EXERCISE INSTRUCTIONS:
Of the entries that follow, how many lines hold the word "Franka"? Reply with the number only.

MATERIAL PROVIDED:

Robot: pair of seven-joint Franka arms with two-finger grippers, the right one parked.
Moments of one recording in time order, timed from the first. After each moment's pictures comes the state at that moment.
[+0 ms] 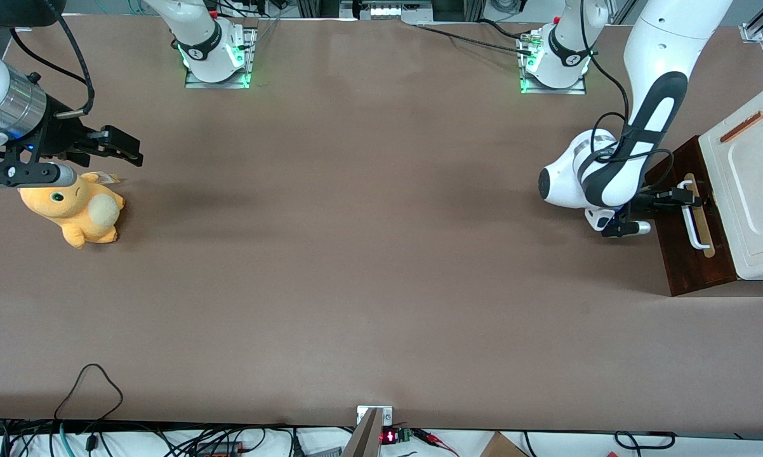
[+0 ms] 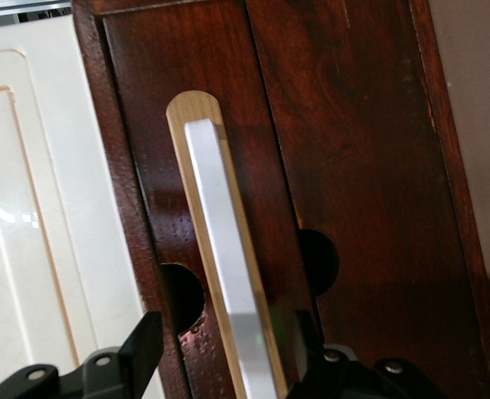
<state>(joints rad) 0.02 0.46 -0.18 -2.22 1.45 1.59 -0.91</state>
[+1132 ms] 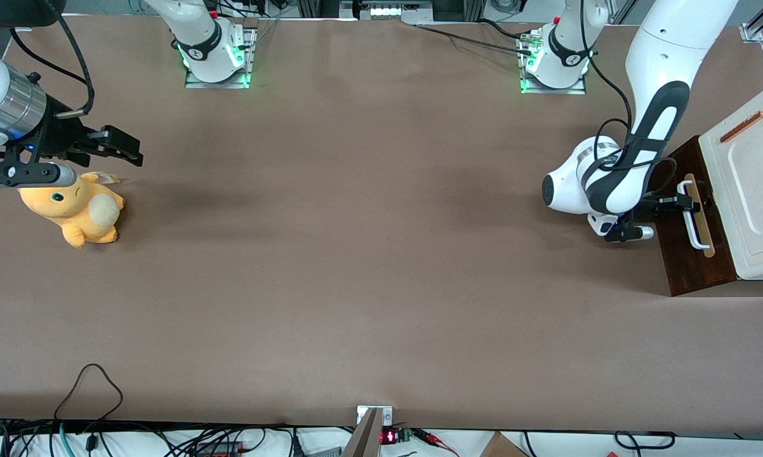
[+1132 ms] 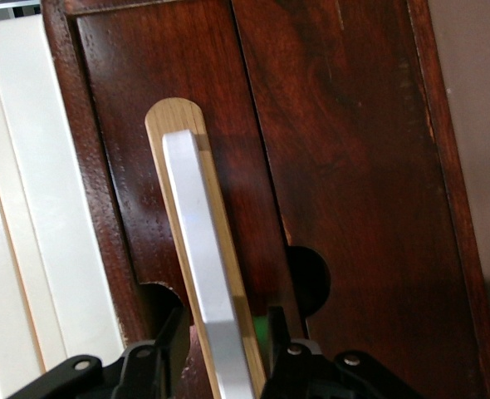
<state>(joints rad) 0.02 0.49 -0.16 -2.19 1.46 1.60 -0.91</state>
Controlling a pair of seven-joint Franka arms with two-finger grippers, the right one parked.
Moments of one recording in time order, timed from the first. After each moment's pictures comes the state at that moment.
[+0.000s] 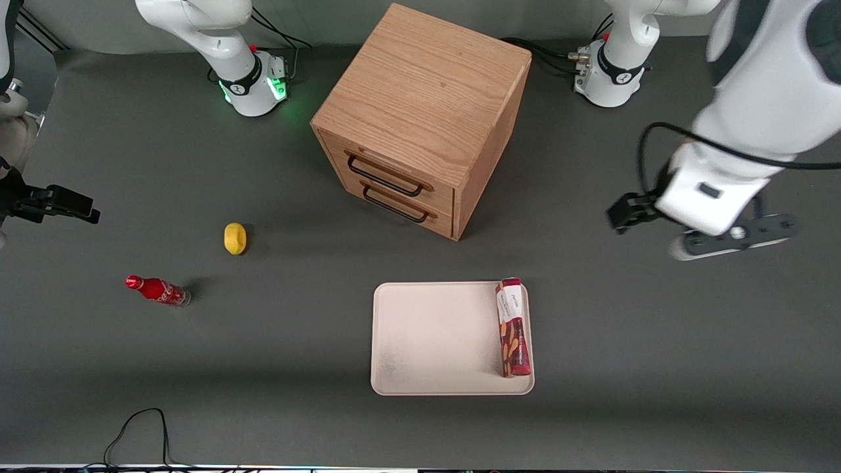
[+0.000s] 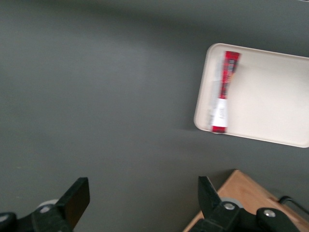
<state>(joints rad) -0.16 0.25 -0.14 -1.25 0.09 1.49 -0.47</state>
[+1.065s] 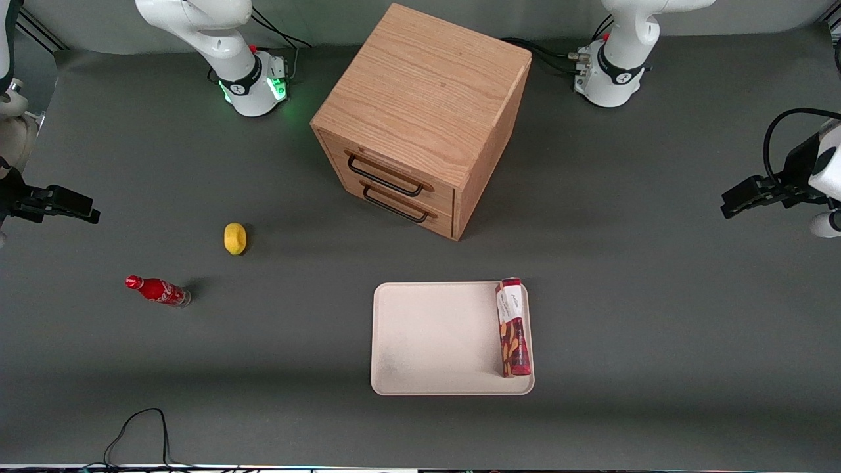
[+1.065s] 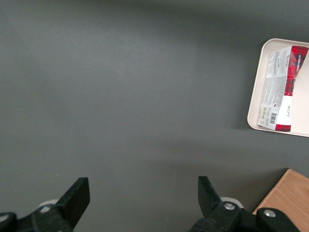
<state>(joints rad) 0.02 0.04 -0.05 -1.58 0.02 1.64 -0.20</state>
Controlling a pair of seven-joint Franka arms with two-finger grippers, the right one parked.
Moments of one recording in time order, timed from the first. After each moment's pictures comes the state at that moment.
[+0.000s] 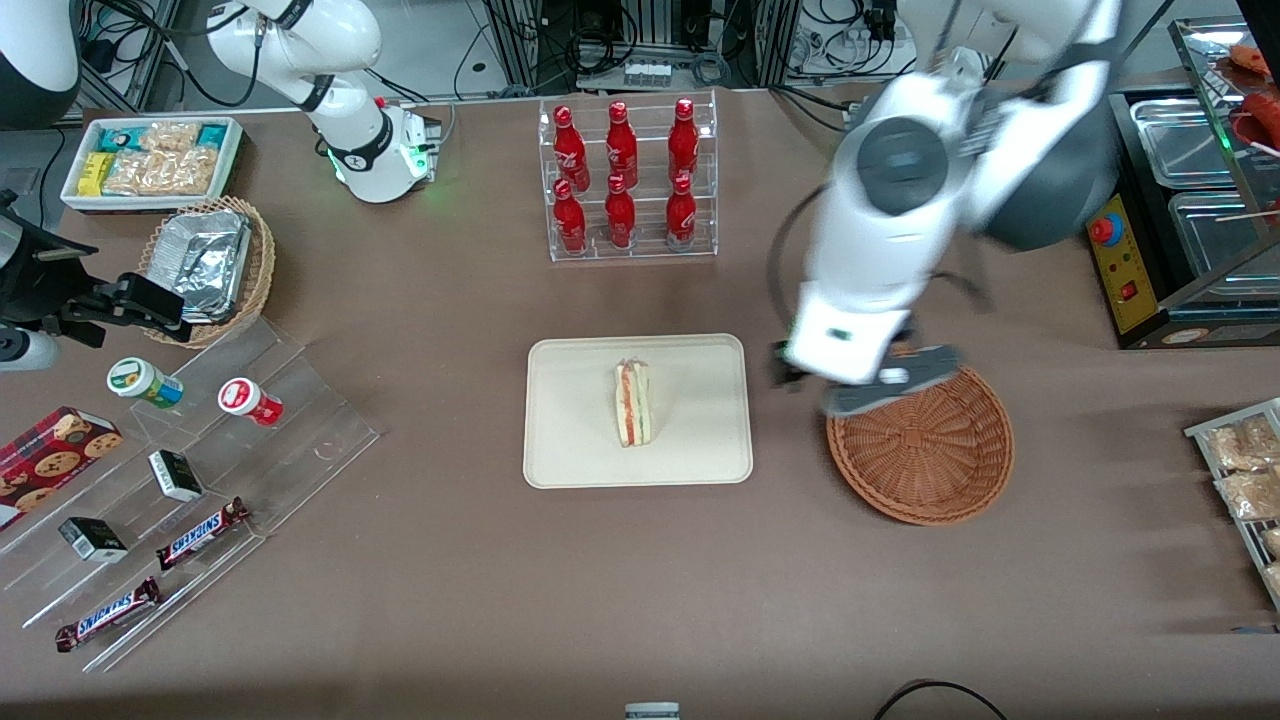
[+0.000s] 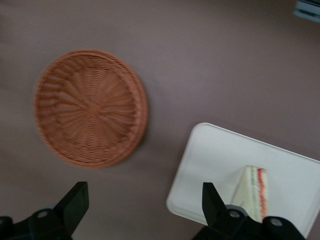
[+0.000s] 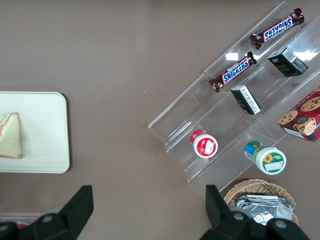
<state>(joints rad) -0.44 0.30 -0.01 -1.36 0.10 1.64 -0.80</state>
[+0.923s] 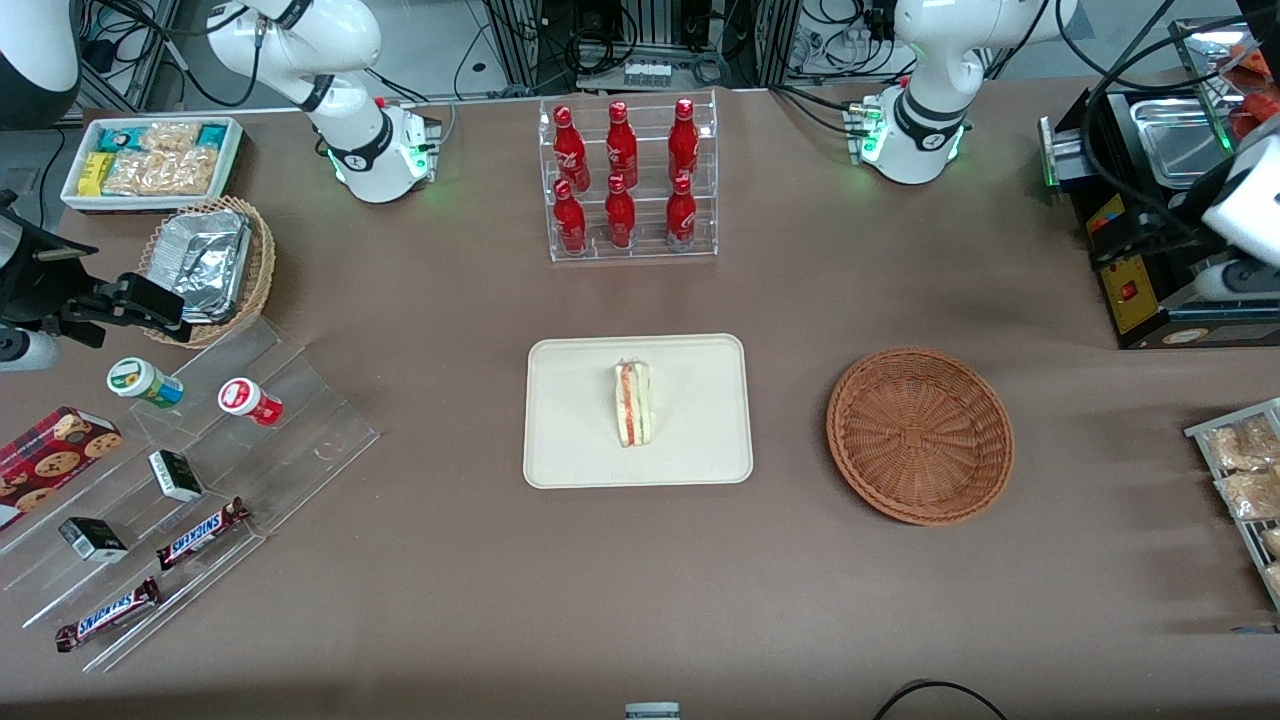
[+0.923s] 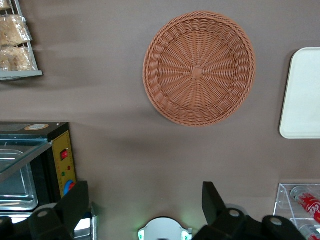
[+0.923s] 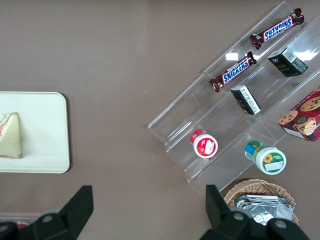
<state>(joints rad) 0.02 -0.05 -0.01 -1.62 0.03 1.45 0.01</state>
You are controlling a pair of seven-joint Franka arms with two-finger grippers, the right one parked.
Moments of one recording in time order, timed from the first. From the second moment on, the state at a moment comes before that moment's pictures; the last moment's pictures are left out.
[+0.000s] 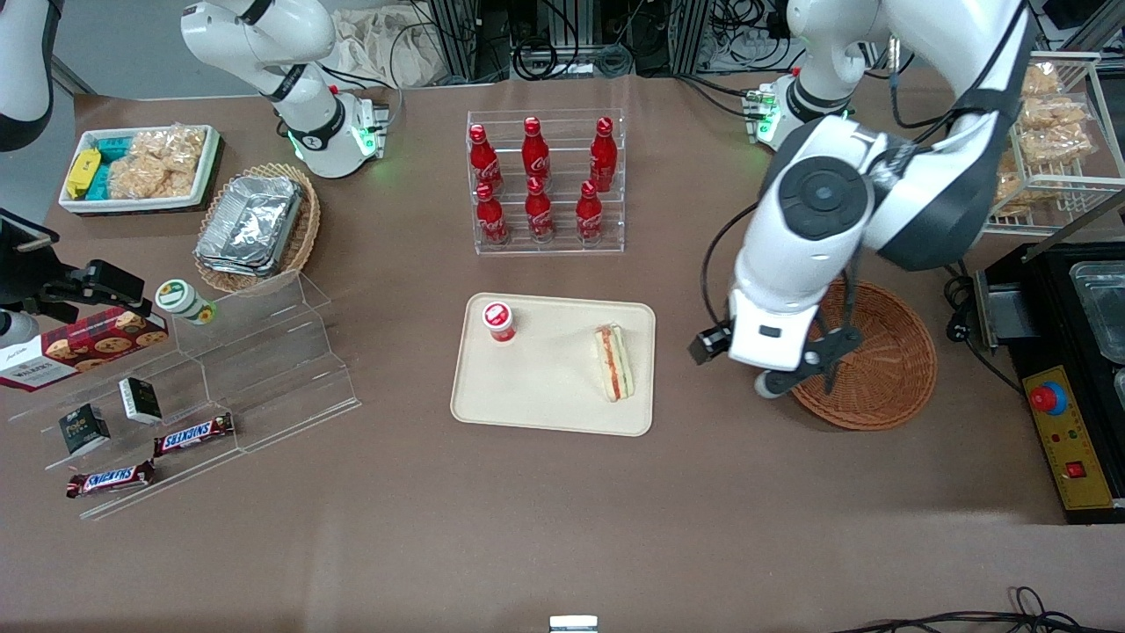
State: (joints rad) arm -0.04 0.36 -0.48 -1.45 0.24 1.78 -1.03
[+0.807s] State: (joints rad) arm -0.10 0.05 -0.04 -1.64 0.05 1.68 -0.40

ANSWER SECTION:
4